The answer consists of one number: how many lines of the data below include the string "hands".

[Collection entries]
++++++
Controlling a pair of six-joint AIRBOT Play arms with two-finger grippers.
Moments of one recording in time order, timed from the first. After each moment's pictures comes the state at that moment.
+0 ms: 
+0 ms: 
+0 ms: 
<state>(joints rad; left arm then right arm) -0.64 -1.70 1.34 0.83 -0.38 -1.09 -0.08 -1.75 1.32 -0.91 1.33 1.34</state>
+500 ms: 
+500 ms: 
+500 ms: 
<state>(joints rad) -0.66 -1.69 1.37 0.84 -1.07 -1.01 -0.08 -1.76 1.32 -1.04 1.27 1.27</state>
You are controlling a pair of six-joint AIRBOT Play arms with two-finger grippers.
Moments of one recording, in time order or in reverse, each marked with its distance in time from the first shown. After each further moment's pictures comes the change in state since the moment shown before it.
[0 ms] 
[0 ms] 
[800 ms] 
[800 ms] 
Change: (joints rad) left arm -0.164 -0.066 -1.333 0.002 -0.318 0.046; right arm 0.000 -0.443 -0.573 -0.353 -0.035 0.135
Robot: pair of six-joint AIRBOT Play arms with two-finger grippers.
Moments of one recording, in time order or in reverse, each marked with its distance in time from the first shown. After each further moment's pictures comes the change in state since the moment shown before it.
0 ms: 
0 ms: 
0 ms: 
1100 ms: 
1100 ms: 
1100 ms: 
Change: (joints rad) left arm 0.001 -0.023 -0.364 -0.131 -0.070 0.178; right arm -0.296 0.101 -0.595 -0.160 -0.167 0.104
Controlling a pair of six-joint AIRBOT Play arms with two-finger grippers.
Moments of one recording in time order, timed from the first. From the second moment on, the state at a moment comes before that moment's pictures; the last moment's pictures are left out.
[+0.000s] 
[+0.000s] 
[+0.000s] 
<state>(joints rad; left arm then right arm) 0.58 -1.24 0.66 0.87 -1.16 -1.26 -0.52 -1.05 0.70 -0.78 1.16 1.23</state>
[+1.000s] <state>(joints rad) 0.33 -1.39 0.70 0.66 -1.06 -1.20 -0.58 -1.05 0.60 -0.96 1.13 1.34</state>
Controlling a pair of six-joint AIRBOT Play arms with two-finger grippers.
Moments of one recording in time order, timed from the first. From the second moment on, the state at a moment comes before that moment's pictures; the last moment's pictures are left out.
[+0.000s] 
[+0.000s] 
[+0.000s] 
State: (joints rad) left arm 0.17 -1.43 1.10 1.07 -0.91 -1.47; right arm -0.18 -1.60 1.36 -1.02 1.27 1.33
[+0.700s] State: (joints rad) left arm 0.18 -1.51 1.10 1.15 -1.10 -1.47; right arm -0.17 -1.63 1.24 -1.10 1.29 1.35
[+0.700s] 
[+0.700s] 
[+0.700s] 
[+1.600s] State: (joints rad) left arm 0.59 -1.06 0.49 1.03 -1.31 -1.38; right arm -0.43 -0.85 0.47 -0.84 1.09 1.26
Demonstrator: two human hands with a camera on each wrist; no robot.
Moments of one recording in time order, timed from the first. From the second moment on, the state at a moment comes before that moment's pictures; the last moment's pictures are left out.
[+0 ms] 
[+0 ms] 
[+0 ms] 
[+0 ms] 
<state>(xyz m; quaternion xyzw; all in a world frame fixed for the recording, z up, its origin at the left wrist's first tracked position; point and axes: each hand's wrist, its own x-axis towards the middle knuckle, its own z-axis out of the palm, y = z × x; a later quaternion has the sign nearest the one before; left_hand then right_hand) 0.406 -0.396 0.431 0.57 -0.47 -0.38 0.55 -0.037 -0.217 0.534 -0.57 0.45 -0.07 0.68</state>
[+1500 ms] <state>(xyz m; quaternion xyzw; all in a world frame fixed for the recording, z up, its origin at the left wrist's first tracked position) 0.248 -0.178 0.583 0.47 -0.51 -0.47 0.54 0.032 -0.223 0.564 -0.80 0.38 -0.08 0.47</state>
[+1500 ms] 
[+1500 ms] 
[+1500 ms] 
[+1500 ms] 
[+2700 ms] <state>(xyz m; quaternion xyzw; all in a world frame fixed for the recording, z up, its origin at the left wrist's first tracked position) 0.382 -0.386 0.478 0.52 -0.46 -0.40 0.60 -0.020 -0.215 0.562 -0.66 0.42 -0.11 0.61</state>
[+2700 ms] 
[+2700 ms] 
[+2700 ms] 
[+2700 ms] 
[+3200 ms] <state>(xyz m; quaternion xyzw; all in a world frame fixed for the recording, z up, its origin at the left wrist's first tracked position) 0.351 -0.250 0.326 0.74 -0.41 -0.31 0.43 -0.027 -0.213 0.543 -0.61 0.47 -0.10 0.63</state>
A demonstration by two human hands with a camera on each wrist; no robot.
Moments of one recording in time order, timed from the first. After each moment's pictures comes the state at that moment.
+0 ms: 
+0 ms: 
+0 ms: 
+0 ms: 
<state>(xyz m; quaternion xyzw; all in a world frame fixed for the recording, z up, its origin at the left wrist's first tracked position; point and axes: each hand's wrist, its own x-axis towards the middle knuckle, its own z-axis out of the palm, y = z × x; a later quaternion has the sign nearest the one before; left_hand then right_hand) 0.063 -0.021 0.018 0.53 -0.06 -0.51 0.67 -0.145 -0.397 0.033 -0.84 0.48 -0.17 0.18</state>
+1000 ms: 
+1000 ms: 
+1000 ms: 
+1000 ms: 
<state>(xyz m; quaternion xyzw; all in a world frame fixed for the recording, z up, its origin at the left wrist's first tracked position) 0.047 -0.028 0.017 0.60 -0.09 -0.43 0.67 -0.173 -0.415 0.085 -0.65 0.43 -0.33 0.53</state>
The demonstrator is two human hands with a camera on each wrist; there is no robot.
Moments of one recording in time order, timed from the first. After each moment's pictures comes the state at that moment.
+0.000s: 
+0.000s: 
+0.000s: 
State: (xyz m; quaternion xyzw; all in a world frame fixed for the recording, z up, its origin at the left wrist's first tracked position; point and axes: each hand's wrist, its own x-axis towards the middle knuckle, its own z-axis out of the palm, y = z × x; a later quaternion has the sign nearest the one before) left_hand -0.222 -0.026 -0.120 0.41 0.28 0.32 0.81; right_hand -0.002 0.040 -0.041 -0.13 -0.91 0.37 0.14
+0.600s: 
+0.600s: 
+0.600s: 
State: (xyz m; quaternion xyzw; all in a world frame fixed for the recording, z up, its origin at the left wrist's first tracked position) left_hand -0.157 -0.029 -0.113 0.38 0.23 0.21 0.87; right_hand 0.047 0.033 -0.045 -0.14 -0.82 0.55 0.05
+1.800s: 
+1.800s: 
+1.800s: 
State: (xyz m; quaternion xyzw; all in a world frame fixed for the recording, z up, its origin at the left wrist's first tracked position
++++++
YOUR SOLUTION
3